_EXERCISE REQUIREMENTS_
In the records below, find the lines that include "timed" and copy each.
________
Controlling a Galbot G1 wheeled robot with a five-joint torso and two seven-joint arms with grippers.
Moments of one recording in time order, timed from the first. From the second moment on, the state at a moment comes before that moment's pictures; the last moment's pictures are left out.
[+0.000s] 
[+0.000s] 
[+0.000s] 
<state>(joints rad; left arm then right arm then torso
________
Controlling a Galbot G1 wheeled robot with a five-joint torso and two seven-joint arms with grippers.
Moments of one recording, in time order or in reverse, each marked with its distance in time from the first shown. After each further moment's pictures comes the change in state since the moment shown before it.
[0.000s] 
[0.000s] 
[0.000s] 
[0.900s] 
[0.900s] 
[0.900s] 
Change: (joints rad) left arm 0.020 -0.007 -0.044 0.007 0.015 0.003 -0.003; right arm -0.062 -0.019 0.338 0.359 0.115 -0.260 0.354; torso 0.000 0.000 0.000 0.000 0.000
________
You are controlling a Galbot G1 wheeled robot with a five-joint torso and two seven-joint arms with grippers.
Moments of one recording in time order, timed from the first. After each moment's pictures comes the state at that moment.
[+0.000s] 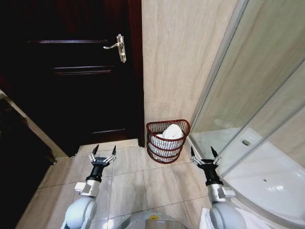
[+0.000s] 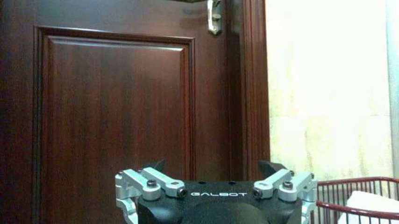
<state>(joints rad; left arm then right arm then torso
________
_ANSWER TO THIS PROBLEM_
Moments of one recording in time order, timed from the first. From the second moment on, the state at a moment comes before that moment's pictures; the last moment's pictures are left out.
Moments of one recording in time order, timed from the first. After each moment's pictures comes the state at that moment.

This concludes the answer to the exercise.